My friend Florian Mueller at FOSSPatents has been writing furiously about Android of late, becoming a one-man Groklaw on the subject.
His main thesis?Android has so many patent and copyright suits being filed against it that it can't survive, and that it could drag Google down with it.
My initial response on this was that the effort was self-defeating, that it was attempt to end competition through the force of law, and competition doesn't work that way. I even trotted out my picture of Samuel Slater, whose mill (a mile from where my mom grew up) in Pawtucket R.I. was a deliberate copy of a protected British design. Slater had to smuggle himself into the country in order to steal that intellectual property.
The simpler answer to Florian's point is not a look back at our own history but a single word – China.
It's an important point which a friend reminded me of recently. Android let Chinese OEMs create their own software ecosystem. They're not going to give it up.
I first began studying these companies, many of which started in Taiwan but now largely off-shore production to China for reasons of cost, a decade ago. They have always been between a rock and a hard place. They build-to-order, under intense competition, and thus don't have a penny to waste on going up the “food chain” of electronics into design and marketing. But the Taiwan guys know they absolutely must do this, because otherwise their Chinese partners will cut them off entirely.
Early in the decade Intel, for instance, made better wireless chips than rivals like Broadcom, but the Taiwanese were all using Broadcom. Why? Turned out Broadcom offered “reference designs” that the Taiwanese could follow easily, plus a ready order flow, while Intel offered a “software ecosystem” the OEMs had to puzzle through themselves. There was no contest.

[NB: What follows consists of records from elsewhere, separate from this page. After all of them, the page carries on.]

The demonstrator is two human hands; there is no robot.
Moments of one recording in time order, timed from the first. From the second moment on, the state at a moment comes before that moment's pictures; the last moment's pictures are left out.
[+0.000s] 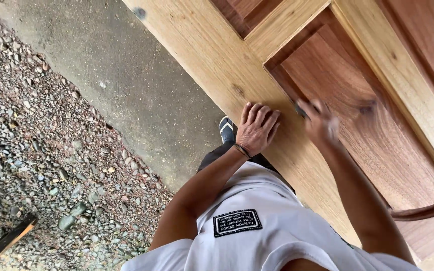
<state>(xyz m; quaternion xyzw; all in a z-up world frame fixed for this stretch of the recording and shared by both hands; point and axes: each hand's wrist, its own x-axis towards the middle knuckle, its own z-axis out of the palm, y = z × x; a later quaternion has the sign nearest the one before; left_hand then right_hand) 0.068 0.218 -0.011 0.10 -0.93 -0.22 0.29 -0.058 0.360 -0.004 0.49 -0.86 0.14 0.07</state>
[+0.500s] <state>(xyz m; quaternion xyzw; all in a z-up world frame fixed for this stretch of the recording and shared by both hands) 0.070 0.223 -0.012 0.12 -0.93 -0.20 0.30 -0.055 0.329 0.014 0.44 -0.88 0.18 -0.01</state>
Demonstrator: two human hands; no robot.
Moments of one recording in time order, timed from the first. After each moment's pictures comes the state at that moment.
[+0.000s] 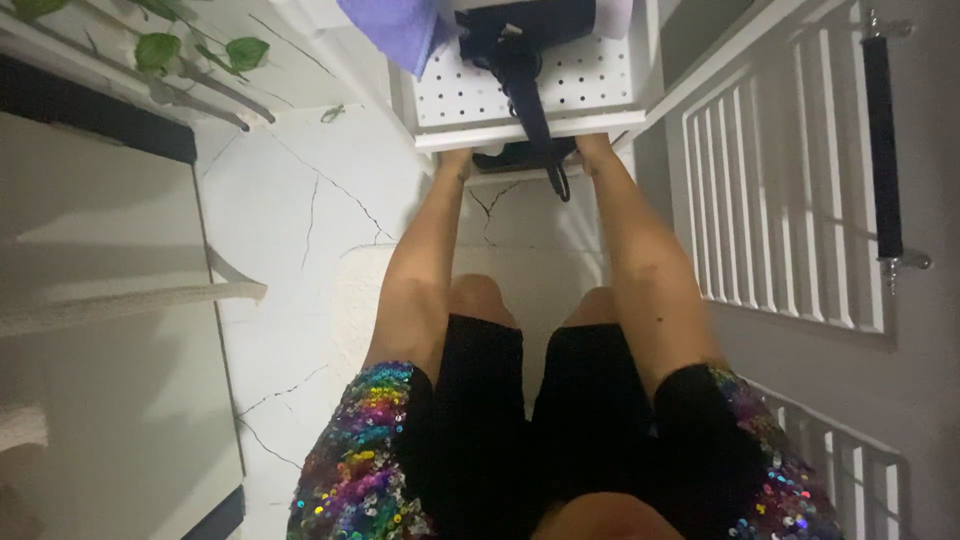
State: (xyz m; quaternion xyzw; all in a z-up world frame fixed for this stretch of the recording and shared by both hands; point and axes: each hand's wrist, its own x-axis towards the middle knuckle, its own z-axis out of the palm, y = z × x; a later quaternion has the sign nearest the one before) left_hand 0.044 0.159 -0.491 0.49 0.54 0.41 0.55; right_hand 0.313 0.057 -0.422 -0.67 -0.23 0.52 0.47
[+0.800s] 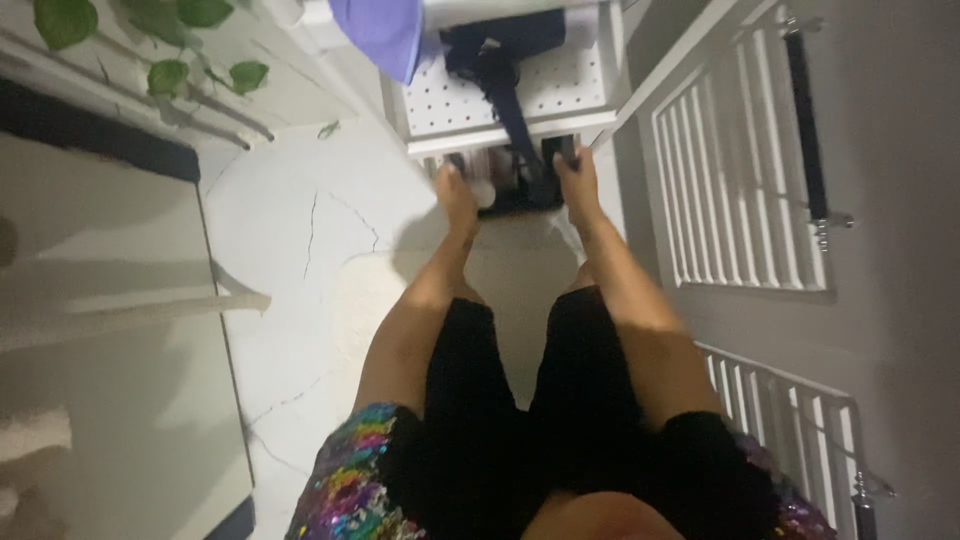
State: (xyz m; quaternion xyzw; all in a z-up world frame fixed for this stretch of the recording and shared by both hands) left_hand 0.032 0.035 -0.425 0.49 0.57 0.48 0.45; right_hand 0.244 -0.055 -0.299 -0.62 -0.30 0.39 0.61
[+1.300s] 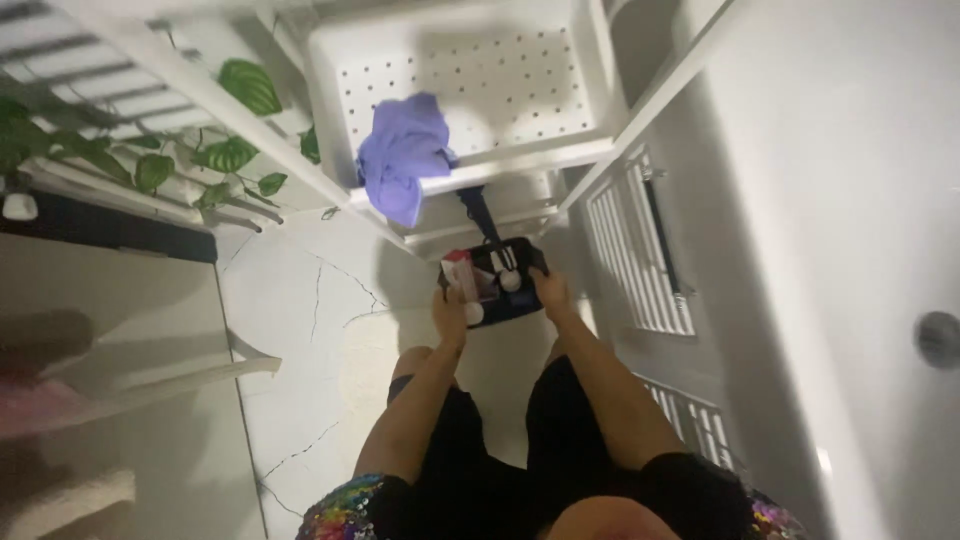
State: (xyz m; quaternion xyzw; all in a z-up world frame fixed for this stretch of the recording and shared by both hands) left_hand -0.001 -0.082 -0.267 0.51 0.66 0.32 0.46; right_hand 0.237 -0.135 -0.285 -0.79 -0.28 0.36 0.40
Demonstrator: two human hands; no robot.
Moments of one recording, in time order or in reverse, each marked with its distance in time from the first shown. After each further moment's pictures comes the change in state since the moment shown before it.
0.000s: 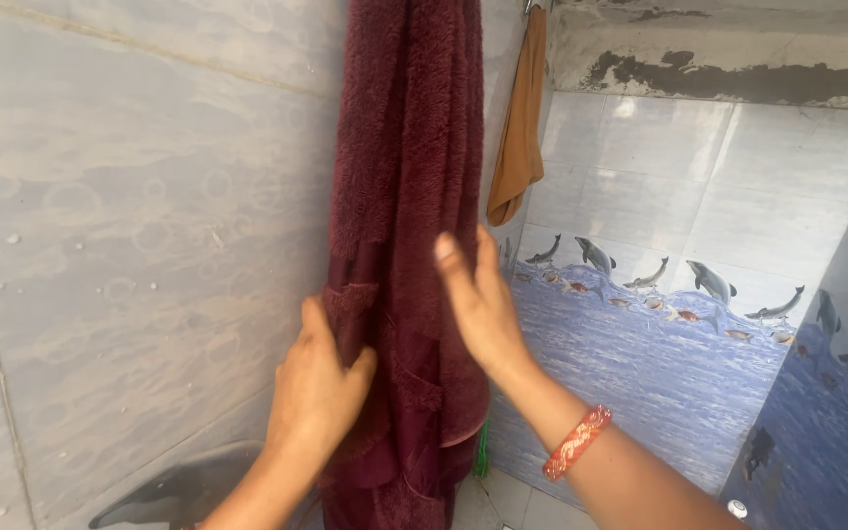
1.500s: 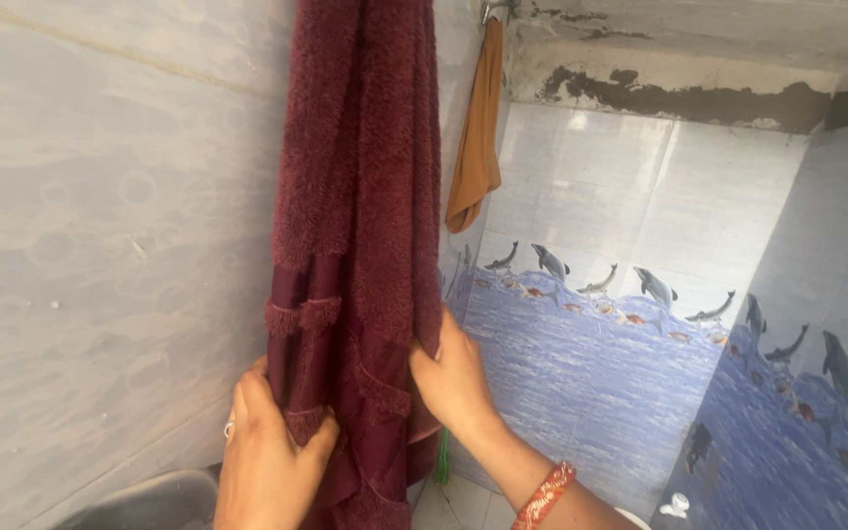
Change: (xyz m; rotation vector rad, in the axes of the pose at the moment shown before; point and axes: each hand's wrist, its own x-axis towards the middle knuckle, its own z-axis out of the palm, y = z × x) left_hand -0.027 -0.030 0.038 -0.117 0.111 0.015; right_hand -0.036 0.039 -0.002 -0.077 0.017 0.063
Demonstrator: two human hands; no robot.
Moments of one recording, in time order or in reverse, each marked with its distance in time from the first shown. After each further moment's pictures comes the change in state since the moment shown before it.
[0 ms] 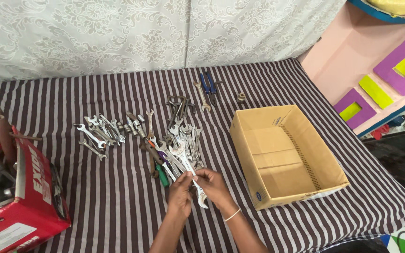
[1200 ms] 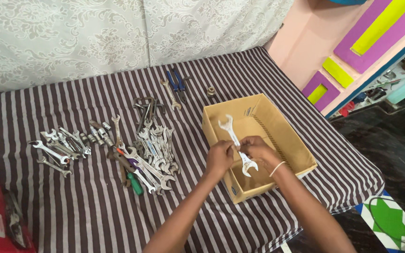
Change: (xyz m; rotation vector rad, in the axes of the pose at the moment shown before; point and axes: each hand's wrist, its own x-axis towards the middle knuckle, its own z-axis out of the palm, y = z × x) left_hand 0.028 -0.074 0.195 1.089 -0.503 0.948; right_hand 0.034 -0.070 -0.268 -0.457 0.228 0.312
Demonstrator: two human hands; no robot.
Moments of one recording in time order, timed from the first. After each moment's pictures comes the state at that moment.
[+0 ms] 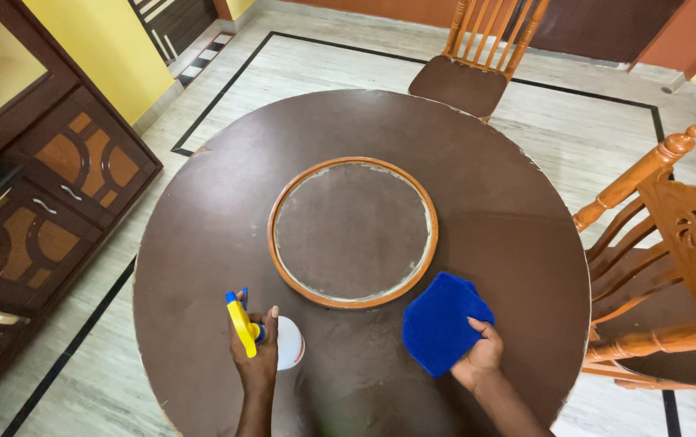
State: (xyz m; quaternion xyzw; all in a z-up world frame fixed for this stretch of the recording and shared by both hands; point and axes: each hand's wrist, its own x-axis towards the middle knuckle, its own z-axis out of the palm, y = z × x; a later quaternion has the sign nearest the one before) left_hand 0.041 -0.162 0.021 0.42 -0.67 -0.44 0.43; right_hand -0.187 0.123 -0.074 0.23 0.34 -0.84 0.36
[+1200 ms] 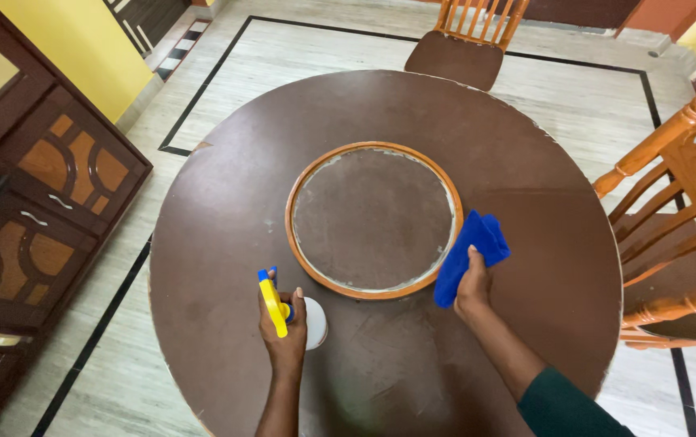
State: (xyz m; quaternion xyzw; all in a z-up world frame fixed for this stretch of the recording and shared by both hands) left_hand 0.036 -0.217 0.006 0.35 -0.71 -0.45 0.41; right_hand -0.232 0.007 -0.115 0.13 0.53 -0.83 0.12
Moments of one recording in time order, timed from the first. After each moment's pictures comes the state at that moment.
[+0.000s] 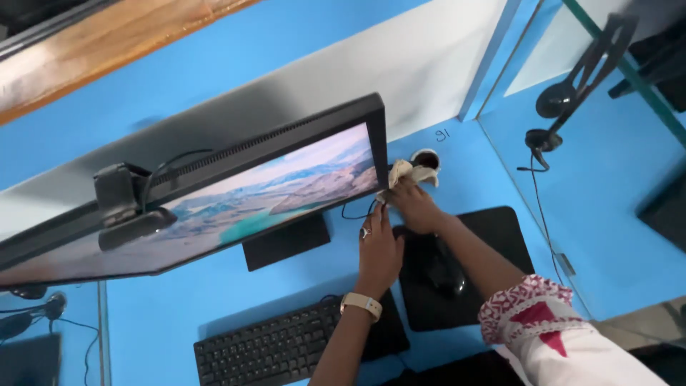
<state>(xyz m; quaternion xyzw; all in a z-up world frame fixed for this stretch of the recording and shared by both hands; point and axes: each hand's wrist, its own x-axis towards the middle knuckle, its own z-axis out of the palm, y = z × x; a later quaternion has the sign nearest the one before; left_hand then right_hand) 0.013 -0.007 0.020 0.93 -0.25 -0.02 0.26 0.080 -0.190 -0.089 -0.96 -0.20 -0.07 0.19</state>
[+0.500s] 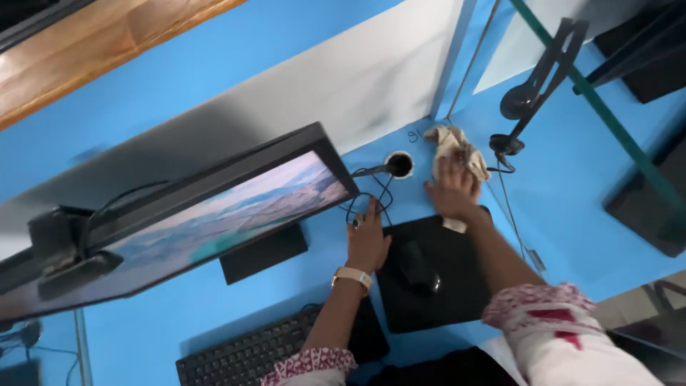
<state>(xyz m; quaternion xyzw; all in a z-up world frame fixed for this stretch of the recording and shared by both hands) 0.053 -0.047 -0.030 0.94 -0.29 -0.13 0.06 0.057 -0.306 -0.092 -0.92 0.23 0.13 0.28</state>
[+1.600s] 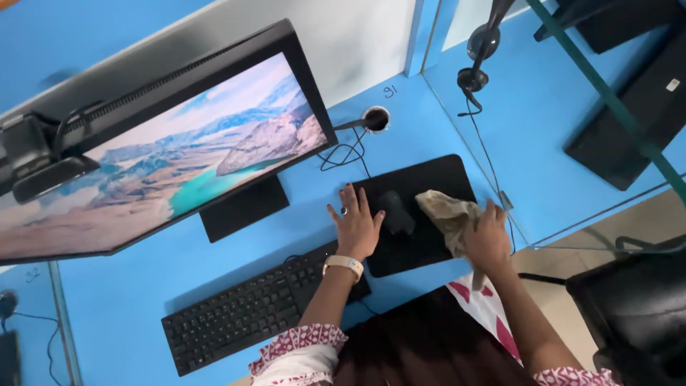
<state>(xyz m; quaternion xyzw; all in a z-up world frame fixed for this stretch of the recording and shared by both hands) -0.034 -0.030 -0.040 0.96 -0.25 -0.15 0.08 -0.197 -0.276 -0.091 -0.91 0.27 -0.20 0.23</state>
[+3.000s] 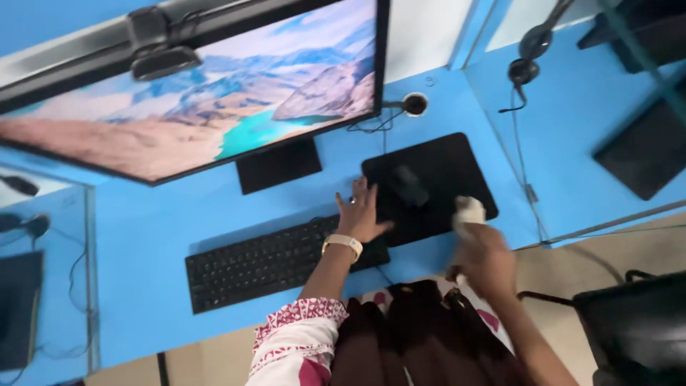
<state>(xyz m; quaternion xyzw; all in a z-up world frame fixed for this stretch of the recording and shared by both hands) -0.058 0.054 -0.055 0.95 -0.29 -0.13 0.08 -0.265 -0.188 -0.034 -0.95 0.13 -0.14 0.23</state>
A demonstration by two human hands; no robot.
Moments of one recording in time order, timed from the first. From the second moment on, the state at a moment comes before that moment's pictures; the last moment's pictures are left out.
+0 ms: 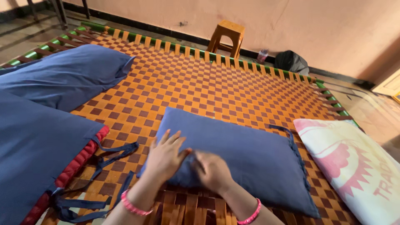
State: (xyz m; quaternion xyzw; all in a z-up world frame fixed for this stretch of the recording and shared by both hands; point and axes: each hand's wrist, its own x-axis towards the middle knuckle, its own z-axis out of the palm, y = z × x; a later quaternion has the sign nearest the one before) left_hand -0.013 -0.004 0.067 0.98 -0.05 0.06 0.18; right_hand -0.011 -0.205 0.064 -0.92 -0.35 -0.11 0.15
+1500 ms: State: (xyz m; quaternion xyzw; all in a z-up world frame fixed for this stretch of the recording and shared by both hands) left_hand -0.008 -0.037 0.046 1.00 0.05 -0.06 0.03; right_hand 0.129 -0.353 0.031 -1.00 -0.05 0.06 0.00
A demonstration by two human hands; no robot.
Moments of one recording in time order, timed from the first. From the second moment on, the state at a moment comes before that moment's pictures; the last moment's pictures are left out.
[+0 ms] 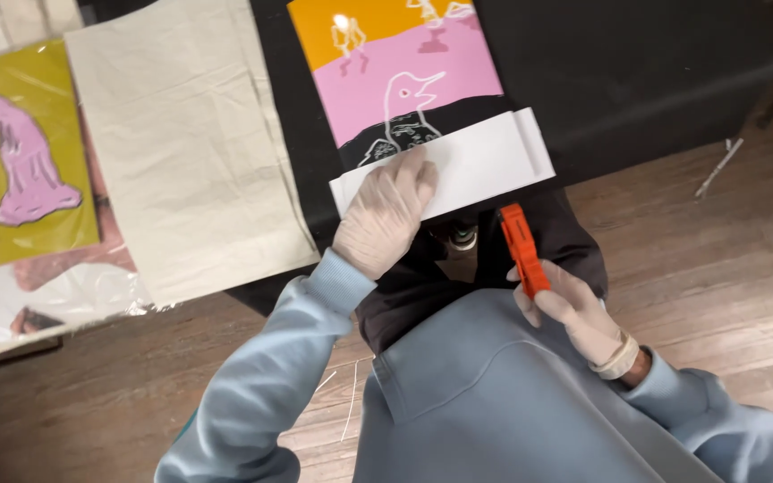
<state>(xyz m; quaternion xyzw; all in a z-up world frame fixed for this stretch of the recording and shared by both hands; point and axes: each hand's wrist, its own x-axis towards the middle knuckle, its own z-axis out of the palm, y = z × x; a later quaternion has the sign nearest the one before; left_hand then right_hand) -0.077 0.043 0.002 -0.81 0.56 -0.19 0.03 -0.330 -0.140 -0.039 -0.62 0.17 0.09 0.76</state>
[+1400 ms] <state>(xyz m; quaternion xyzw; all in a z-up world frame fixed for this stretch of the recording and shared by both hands) -0.070 0.048 -0.002 -0.79 0.58 -0.18 -0.02 -0.288 -0.136 -0.038 -0.59 0.23 -0.03 0.77</state>
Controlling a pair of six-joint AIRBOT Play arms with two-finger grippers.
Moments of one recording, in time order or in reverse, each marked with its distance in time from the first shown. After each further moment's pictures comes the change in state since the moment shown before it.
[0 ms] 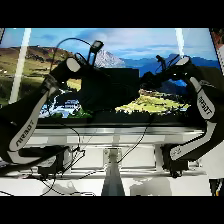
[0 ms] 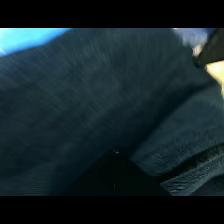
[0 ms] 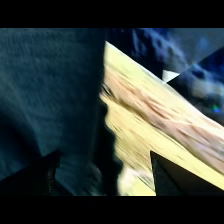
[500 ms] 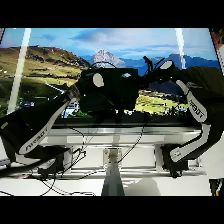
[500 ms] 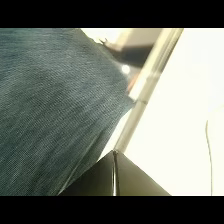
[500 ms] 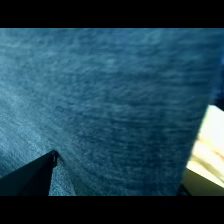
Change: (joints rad) left arm -0.246 -0.042 0.000 -0.029 -0.274 0.000; right arm 0.161 -0.001 -0.031 0.057 -0.172 0.009
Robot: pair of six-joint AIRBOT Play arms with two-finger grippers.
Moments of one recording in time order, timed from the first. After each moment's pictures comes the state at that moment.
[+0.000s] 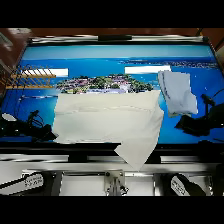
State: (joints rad) left arm 0.43 -1.32 0.67 1.07 -1.22 -1.19; right arm -0.41 -1.04 0.84 1.89 -1.42 -1.73
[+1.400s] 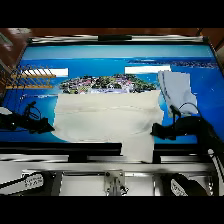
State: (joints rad) left arm 0.43 -1.33 0.80 1.01 -1.26 -1.09; right arm -0.10 -1.03 0.58 2.13 -1.07 -1.67
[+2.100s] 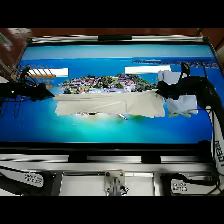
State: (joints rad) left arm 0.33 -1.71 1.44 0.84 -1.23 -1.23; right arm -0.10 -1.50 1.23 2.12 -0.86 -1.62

In today's hottest markets Apple plays the Broadcom role. If you are chosen to produce an iPhone or iPad part or assembly, you're golden. If not, too bad. But while you may feel golden working for Apple, you are completely dependent. Your entire stock is spoken for. You don't have any leverage with Apple – they in effect own you. They have your fate in their hands.
Android challenges this notion. Because Android is open source, OEMs can build around it. Because the system is also a reference design, they can choose to innovate – or not.
One way in which OEMs innovate is to build their own drivers, allowing them either a broader range of suppliers or (just as important) allowing them to make improvements in the original design, giving themselves a proprietary advantage and intellectual property they can control (since the base license is Apache and not the GPL). They can also tweak the user interface, partly to make their own products unique but also to grab new markets (like alternative languages). And they can build their own apps.
Result? Taiwan and China are building a software market. Taiwan and China love Android.
Taiwan and China are not going to give up Android, no matter what some American court says, any more than 19th century America gave up its manufacturing base, even after England began flooding our market with cheaper goods. (We erected tariff barriers instead, and did not drop them until our costs were lower.)
Which brings me to a second point. Value in hardware comes from software. Android lets Taiwan and China build a competitive software market. All that's needed for effective competition then are distribution channels and marketing, which they're learning much more slowly. But they're learning.
China is not going to go back down the technology food chain just because an American or European court says Android violates someone else's patent or copyright. They're just not.
Google knows this, which is why Android was at first deployed so widely. And why Google is now trying to tighten things up a bit, with its Honeycomb release. The link established by that release is going to be very flexible – it's going to become open source – because China wants it that way. Google will get its way so long as it's just enforcing rules intended to increase Android's market share and enhance the customer experience. Hopefully, through this process, Google can teach the OEMs that open source is a two-way street, but we'll see about that.
It sure didn't work with Sam Slater.